De entonces para acá, Besson cambió, es otro, tomó otros temas -desde Juana de Arco (99), que no tuvo el éxito esperado, hasta los Minimoys, niños que se empequeñecen para vivir aventuras en dibujos animados- y produjo una serie de películas, entre las que predominan las de acción violenta, algunas actuadas por Jason Stahtam (Revolver, 05) y Liam Nesson (Búsqueda implacable, 08). Ahora, Besson intenta sorprender con una película que le abre las puertas a festivales de cine y a la taquilla nuevamente, pero que -por lo mismo- fue esperada también por la crítica, que desafortunadamente no la ha encontrado lo suficientemente aplaudible.

La premisa de Lucy es la de una inocente y dulce -además de atractiva- estudiante que disfruta de unos días de vacaciones y vida nocturna en Taipei. Lleva apenas una semana de romance con un vivales que le pide (y luego la obliga a) que entregue un maletín a unos mafiosos liderados por un cruel Mr. Jang. El portafolio tiene varios paquetes de CPH4, una poderosa droga sintética diseñada a partir de sustancias humanas (generadas por embarazadas). La cuestión es que los mafiosos la obligan a transformarse en mula para llevar a los Estados Unidos uno de esos paquetes oculto dentro de su cuerpo. Tras recibir unos cuantos golpes en el estómago, el contenido empieza a esparcirse por su organismo convirtiéndola en algo así como una heroína digna de Marvel (desde luego, Scarlett es la Viuda Negra de los Vengadores).

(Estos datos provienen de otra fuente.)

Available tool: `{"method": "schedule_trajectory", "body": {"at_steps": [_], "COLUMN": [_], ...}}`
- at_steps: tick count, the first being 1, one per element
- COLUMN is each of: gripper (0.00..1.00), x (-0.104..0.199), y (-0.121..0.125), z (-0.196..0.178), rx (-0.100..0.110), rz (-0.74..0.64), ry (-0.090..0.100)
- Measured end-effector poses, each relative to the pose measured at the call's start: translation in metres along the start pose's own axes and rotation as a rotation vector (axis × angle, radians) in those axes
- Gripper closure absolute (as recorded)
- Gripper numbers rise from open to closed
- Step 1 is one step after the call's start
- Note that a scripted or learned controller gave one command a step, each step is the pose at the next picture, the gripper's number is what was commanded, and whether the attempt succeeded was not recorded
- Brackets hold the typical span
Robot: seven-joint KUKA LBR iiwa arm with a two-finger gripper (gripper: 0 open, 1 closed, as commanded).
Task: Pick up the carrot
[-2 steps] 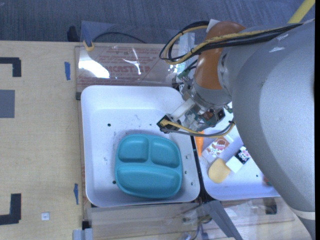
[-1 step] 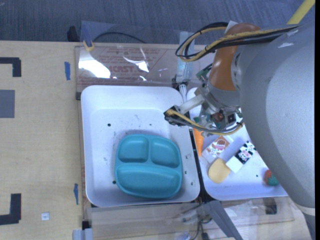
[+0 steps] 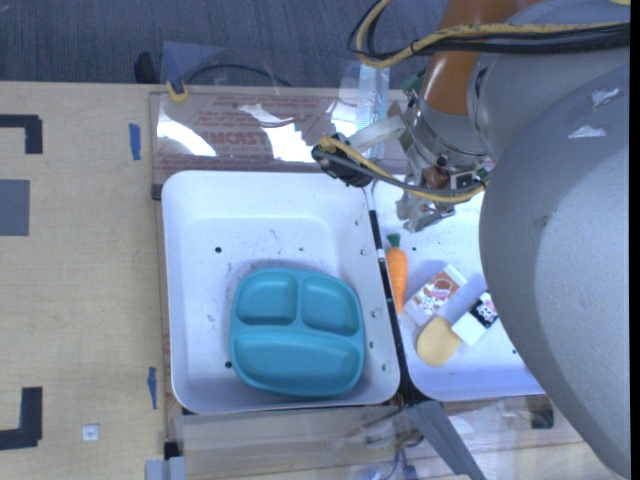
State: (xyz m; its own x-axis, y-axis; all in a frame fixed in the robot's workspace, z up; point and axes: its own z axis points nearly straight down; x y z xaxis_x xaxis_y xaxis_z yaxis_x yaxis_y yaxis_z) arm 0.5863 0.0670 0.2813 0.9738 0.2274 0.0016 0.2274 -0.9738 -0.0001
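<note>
An orange carrot [image 3: 397,274] with a small green top lies along the left wall of the right bin [image 3: 470,383], pointing toward the front. My gripper [image 3: 422,211] hangs just behind and to the right of the carrot's green end, above the bin floor. The grey arm and its wrist cover most of the gripper, and nothing shows between its fingers.
Beside the carrot lie a small printed packet [image 3: 434,295], a pale yellow rounded piece [image 3: 437,342] and a white-and-black item [image 3: 478,317]. The left bin [image 3: 200,208] holds a teal divided plate [image 3: 297,331]. Yellow-and-black cables [image 3: 345,163] loop off the wrist over the bins' back edge.
</note>
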Motion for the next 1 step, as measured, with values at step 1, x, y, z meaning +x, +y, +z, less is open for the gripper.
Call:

A partir de ese momento, empieza a decir que siente todo porque su cerebro se expande del 10% que usa cualquier ser humano hasta el mismísimo 100%, que nadie alcanza a utilizar. Así, no sólo empieza a tener una fuerza descomunal sino también la capacidad para mover elementos con la mente y hasta manipular el accionar de otras personas; caray, aquí se ejemplifican de otra forma los sentidos de la acción de Max Weber o los motivos instrumentales de Jon Elster. Si esa premisa puede sonar ridícula, todavía más lo son las conferencias de un experto en la materia, el profesor Norman (Morgan Freeman) y ni qué hablar de los documentales que resumen las miserias, catástrofes, hallazgos y milagros de la sociedad a lo largo de los siglos; mas eso no parece importar ni molestar a nadie, porque lo que deja a la luz es la premeditación comercial de la película, que después de una idea atractiva se vuelve mera, pero decididamente, graciosa y disfrutable cinta.

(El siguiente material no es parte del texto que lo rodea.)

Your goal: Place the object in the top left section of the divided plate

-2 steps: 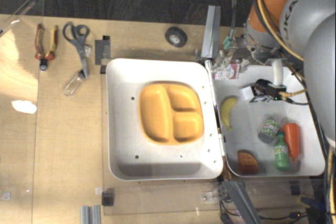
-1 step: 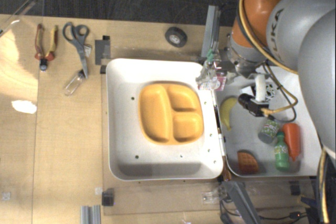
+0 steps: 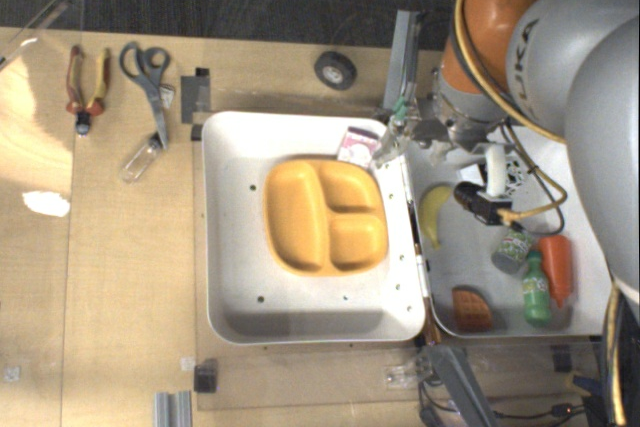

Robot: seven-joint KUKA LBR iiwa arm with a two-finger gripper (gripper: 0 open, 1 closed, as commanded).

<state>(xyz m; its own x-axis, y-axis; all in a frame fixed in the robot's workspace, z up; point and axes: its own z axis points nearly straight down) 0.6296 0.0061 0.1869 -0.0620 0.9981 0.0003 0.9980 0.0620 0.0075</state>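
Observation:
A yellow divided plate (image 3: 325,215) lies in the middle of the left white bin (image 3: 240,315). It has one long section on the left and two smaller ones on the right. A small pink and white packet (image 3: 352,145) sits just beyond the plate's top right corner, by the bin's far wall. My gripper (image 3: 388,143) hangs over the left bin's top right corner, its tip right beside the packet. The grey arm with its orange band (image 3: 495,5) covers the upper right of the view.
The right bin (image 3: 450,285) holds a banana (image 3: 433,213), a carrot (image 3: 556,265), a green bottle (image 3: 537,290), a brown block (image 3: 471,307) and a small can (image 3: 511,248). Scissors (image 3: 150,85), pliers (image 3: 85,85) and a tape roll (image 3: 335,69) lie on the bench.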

Besson no se toma demasiado en serio, se ríe de sí mismo, como lo ha hecho los últimos 20 años, juega al cine clase B, apuesta por el humor negro, acumula excesos sangrientos; eso sí, regala un par de escenas memorables de acción y persecución, además de que se regodea con Scarlett como diva, convertida de gatita a mujer de acción. La cuestión aquí es que Besson nos vuelve a contar la misma historia citando los mismos clichés, lo que lo vuelve más superficial aun cuando incluya homenajes cinematográficos (Matrix, Kill Bill y 2001: Odisea del espacio, además de cierta similitud con la reciente Her, Jonze, 13) que si bien llaman la atención, no le dan un giro más interesante al filme, porque las preguntas que puedan surgir, como ¿es bueno aprovechar al 100% nuestra mente? ¿Para qué nos sirve llegar a tener tanto conocimiento? ¿Cómo podemos aprovecharlo? no sólo no tienen respuestas, ni siquiera forma de seguirlas.

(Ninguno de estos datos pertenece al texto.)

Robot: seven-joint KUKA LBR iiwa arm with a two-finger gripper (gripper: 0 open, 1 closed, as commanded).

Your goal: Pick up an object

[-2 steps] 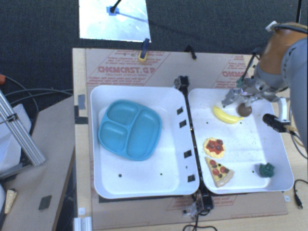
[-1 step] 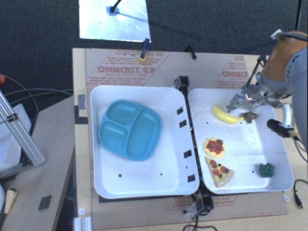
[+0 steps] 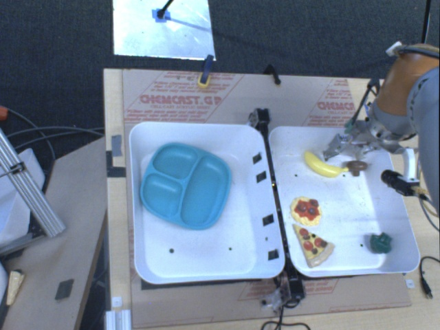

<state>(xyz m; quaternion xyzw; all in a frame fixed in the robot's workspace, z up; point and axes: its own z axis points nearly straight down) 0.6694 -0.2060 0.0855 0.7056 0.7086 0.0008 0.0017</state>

La capacidad de asombro con la que Besson convocaba dejó atrás la intriga y el divertimiento que despertaban sus ideas de cosas mundanas en sus películas, como la relación insólita que surge entre una niña y un asesino en El perfecto asesino, personajes que traspasaron la intensidad de su relación a los espectadores que siguen recordando ese vínculo. Ahora ya no es así, lo que encontramos de este director francés, fuera del gusto instantáneo, es perfectamente olvidable, no hay más que un desenfado de contar historias en las que se reproduce a sí mismo, como si él fuera su propio género cinematográfico. Eso sí, el arranque comercial de Lucy en el mercado estadounidense recaudó 80 millones de dólares en sólo 10 días, la apuesta le salió muy bien al director, lo que muestra que goza de nombre y prestigio.